Tuesday, December 15, 2009

Daddy


I’ve spent a harrowing couple of days driving back and forth from the hospital to see my father who has been hospitalized with pneumonia and a failing heart. Yesterday was horrible—he couldn’t breathe, even with oxygen, and he said he didn’t want to live that way. He seems to be improving somewhat today and we have our fingers crossed that he has jumped yet another health hurdle. He is 88 years old and I know he won’t be here forever, but I can’t imagine life without him.

I have an old photograph of him when he was about 20 years old, with a charming crooked-toothed grin, proudly wearing his Coast Guard uniform. He and his best buddy Les Sizemore enlisted in the Coast Guard together in 1939. My dad grew up on the Chesapeake Bay and spent his boyhood summers sailing the Bay and restoring an old sailboat, so his love of the sea attracted him to the Coast Guard. Not long after he completed basic training, the country entered World War II. He served on ships in the North Atlantic and the South Pacific and much of his time was spent on the Sea Cloud, a square-rigged ship (a barque) that belonged to Marjorie Merriweather Post (Close Hutton Davies May). When the United States entered the War, she rented the ship to the Coast Guard for one dollar a year and the ship was refitted for war as a U-Boat spotter and weather ship. My father served until the end of the War and came home to raise a family.

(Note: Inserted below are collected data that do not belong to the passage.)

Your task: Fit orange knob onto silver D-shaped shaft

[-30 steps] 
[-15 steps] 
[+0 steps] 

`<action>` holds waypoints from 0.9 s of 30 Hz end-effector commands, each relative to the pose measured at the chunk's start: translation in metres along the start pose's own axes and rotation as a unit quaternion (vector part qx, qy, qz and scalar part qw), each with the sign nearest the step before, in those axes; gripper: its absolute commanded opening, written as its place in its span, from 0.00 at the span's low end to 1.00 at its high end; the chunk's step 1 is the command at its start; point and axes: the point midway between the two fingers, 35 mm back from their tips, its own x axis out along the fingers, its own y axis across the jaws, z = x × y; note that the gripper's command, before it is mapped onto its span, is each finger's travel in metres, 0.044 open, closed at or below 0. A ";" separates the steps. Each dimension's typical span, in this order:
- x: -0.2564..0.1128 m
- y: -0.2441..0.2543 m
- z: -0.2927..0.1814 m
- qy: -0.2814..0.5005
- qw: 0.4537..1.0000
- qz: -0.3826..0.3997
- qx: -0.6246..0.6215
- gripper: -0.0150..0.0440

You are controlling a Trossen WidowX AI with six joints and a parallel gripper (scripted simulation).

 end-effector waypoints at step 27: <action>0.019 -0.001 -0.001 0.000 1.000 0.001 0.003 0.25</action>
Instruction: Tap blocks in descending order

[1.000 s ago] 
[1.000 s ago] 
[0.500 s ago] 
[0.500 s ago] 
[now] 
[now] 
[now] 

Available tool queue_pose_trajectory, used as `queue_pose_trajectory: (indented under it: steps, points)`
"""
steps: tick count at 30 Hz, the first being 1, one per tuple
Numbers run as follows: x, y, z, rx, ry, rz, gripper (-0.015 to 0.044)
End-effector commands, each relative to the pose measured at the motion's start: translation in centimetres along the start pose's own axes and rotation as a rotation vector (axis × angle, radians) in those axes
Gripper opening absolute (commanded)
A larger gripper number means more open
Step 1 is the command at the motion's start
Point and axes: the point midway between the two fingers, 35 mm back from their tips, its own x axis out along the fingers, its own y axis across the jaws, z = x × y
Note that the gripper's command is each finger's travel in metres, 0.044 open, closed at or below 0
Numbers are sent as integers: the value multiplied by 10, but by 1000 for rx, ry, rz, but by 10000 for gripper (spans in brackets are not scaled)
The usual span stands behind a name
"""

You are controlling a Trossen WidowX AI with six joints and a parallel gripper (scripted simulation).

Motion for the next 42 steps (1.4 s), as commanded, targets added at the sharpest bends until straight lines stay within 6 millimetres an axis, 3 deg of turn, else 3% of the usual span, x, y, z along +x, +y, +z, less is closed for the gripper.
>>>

He’s something between a rock and a pillow. All five of his children rely on him still and turn to him when we need advice or reassurance. Yet he wonders if he failed as a father whenever he sees his kids’ lives get messed up—a thought that could not be farther from the truth. He’s strong, yet he is sweet and comforting. My sister and I both think he ruined us because we will never find husbands like him. He knows all the important things—like how to patch the rotting wood on the back gate or how to wire the dimmer on the light switch. Even though he’s blind now, he talks me through these minor house repairs. He can see it in his head and remembers the colors of the electrical connectors. He doesn’t complain about losing his sight. He just keeps going, doing what he can. He goes to church, he walks almost every day, and he talks. He talks and talks and talks. And now we read him his Father’s Day cards. For some reason, it’s one thing to give him a preprinted card with some sappy sentiment, written by a professional sap writer. It’s another thing to read the cards aloud to him. Generally, I look for a simple, heartfelt message. I don’t like the ones that run on and on, neither do I want one that just says, “Happy Father’s Day”—that’s insufficient for a father of his caliber. The funny cards don’t do it either. I do want to send him a message: that I love him dearly and that he is the best father I ever could have imagined. So I find the preprinted card that says something close to that. But when I give him the usual Father’s Day Hawaiian shirt and read him the card, I steel myself so I don’t burst into tears.

Hang in there, Daddy. I love you.

1 comment:

  1. I know Nathan has a lot of his qualities and I'm grateful for it. Thanks for writing this. We're praying for Poppy.